What I found quite interesting, when I read CTM a few years back, was that they only introduced mutable state about half way through. That you could talk about all of these different aspects of programming before introducing mutable state was pretty enlightening.
It does but not to the exclusion of other computation models. I'd agree with GP - I found it a wonderful book. It builds different models of computation successively by incrementally adding features. It's a bit like SICP[0] in that it starts with declarative/functional fundamentals and brings in mutable state really late. The coverage of dataflow was the first one that gave me an "aha!" moment.
It's easily 10 years since I bought it and I still dip into it every few months or so. Every time I do, I get something new: insights, deeper understanding, etc.
Yes, I think concurrency is about 1/3 of the book, but it's approached the same way as the other paradigms; you have a basic language, add a single feature and see what happens: what new things can you do? How does the expressivity change? What problems arise?

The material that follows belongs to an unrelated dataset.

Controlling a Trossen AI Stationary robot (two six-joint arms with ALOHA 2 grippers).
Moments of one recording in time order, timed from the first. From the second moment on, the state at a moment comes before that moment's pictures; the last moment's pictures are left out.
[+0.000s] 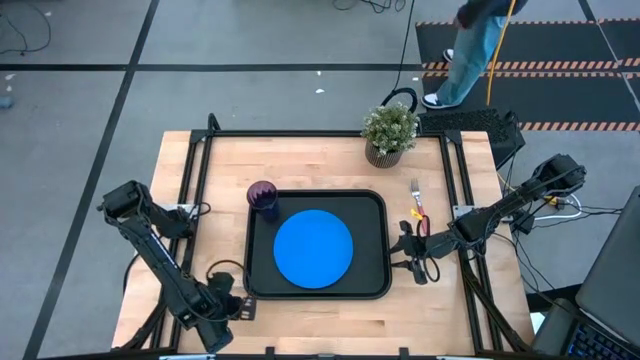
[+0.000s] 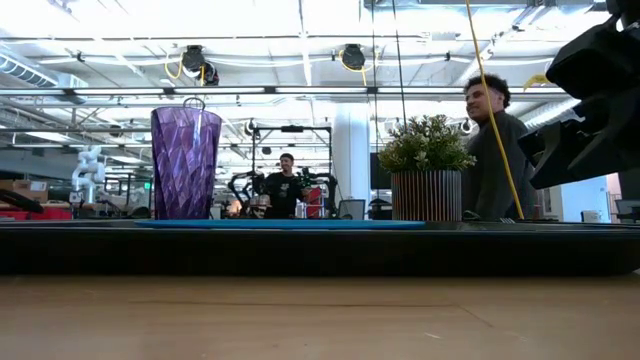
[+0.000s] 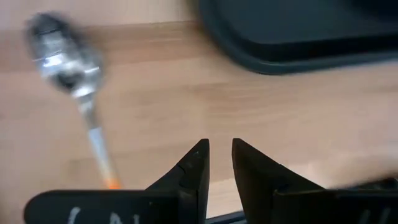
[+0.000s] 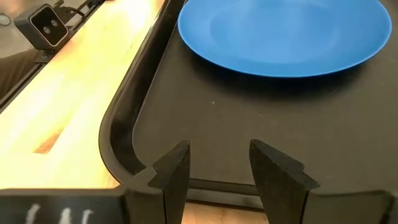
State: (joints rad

Is this equivalent to another paradigm?
I found the insights interesting, but I would agree they are not of immediate utility to many people's day job.
In this poster's classification, "basic" Forth (the data manipulation part without parsing words) to me seems to be "procedure" + "cell (state)", i.e., "Imperative programming". This classification is along general semantic lines, not "what syntax do you use to access values". In concatenative languages you use a stack implicitly while in C you use variable names and nested expressions, but this more of a "syntactic" issue than what the poster is concerned with, namely things like "does the language have native closures" which Forth, like C, does not.
Parsing words add a huge amount of metaprogramming power, but this classification doesn't deal with any kind of metaprogramming. That's not a dimension that is included here, and even if it were, it would be debatable if it's that different in Forth from Lisp macros, once you look past syntactic concerns as above. But I could very well be wrong here, I'm not an expert on this part.
By the taxonomy of the diagram, pure APL-style array programming is just first-order functional programming. Real array programming languages also introduce features from other branches of the tree (especially imperative programming and closures), of course. I don't think this diagram is supposed to be a clear-cut categorisation of languages, but more of a rough map of idealised paradigms. By the standards of this diagram, most languages are multi-paradigm.
It's also missing multiple dispatch (multimethods) from Common Lisp, Dylan and Julia (which did not exist in 2009), which is different enough from OOP to deserve a place (and hopefully enough recognition to appear in more new languages).
It's one of those things you can't really appreciate until you've tried it. Imperative programming languages are to assembly languages, as array programming is to imperative programming: it's a higher level of abstraction. The difference between the array and imperative paradigms may not be quite as pronounced as the difference between C and assembly, but it's still significant nonetheless.
There's no need for control structures like loops or if statements in array programming.
Highly recommended if you have an interest in this stuff.